* EXERCISE *
Write out, exactly and in full, the line where "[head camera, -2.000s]" appears together with all lines that follow it in the entries below. Do not include pictures.

[Stored entries]

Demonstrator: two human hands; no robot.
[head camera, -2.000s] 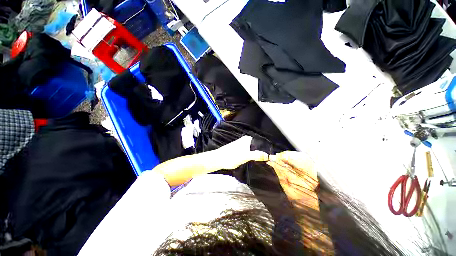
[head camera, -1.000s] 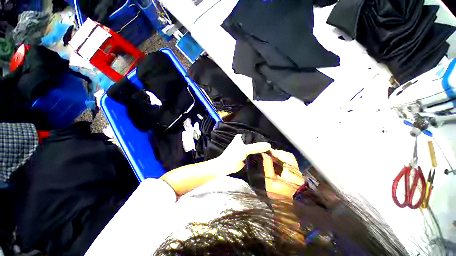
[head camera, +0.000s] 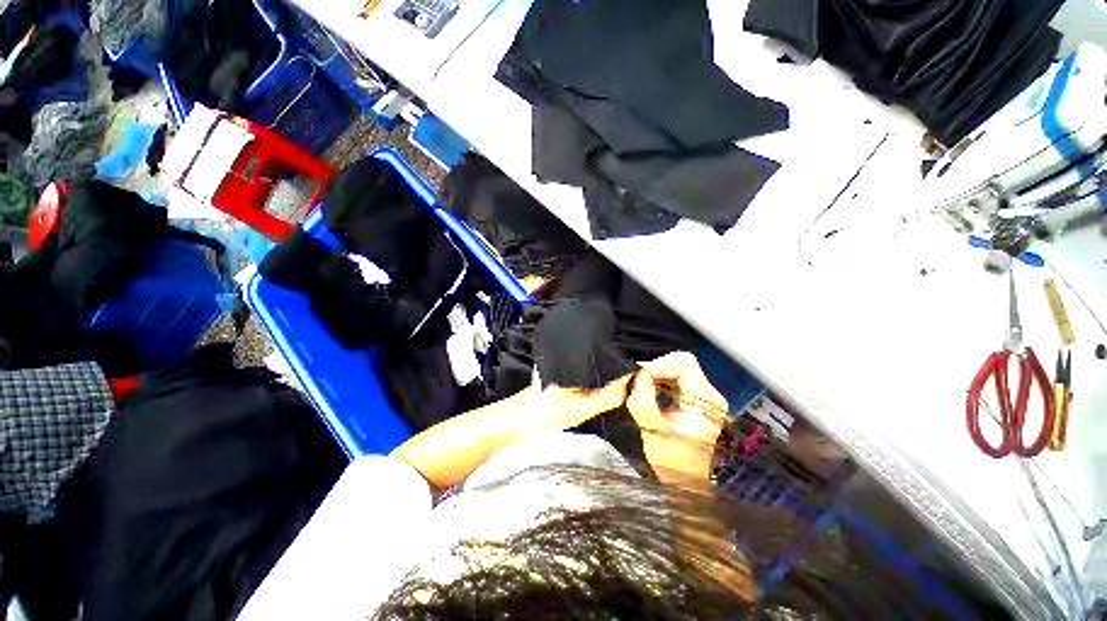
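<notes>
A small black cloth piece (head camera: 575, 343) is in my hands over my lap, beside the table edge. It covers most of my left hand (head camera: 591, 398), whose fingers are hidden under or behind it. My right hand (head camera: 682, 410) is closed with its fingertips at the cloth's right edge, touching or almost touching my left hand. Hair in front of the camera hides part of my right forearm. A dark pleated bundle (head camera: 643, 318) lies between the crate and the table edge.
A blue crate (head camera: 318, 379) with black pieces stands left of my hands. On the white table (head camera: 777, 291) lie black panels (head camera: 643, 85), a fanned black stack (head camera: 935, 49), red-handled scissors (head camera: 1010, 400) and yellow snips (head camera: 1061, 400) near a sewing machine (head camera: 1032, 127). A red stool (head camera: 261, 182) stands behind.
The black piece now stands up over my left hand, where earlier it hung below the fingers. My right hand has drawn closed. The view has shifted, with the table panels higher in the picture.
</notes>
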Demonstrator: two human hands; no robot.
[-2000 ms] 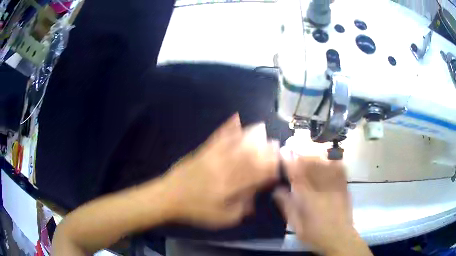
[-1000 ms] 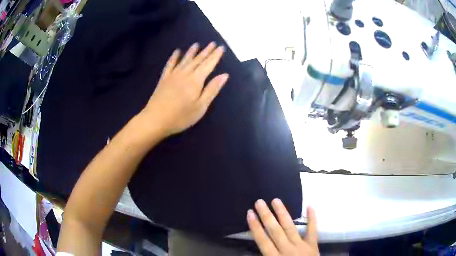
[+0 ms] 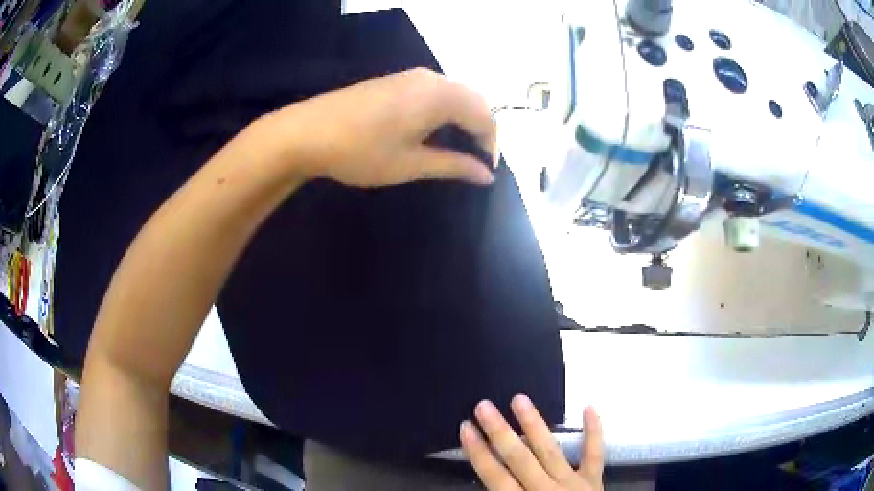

* SOLUTION TO THE EXERCISE *
[head camera, -2.000s] 
[head camera, -1.000s] 
[head camera, +0.000s] 
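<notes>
A small black cloth piece (head camera: 575, 343) is in my hands over my lap, beside the table edge. It covers most of my left hand (head camera: 591, 398), whose fingers are hidden under or behind it. My right hand (head camera: 682, 410) is closed with its fingertips at the cloth's right edge, touching or almost touching my left hand. Hair in front of the camera hides part of my right forearm. A dark pleated bundle (head camera: 643, 318) lies between the crate and the table edge.
A blue crate (head camera: 318, 379) with black pieces stands left of my hands. On the white table (head camera: 777, 291) lie black panels (head camera: 643, 85), a fanned black stack (head camera: 935, 49), red-handled scissors (head camera: 1010, 400) and yellow snips (head camera: 1061, 400) near a sewing machine (head camera: 1032, 127). A red stool (head camera: 261, 182) stands behind.
The black piece now stands up over my left hand, where earlier it hung below the fingers. My right hand has drawn closed. The view has shifted, with the table panels higher in the picture.
</notes>
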Demonstrator: two human hands; no robot.
[-2000 ms] 
[-1000 ms] 
[+0 ms] 

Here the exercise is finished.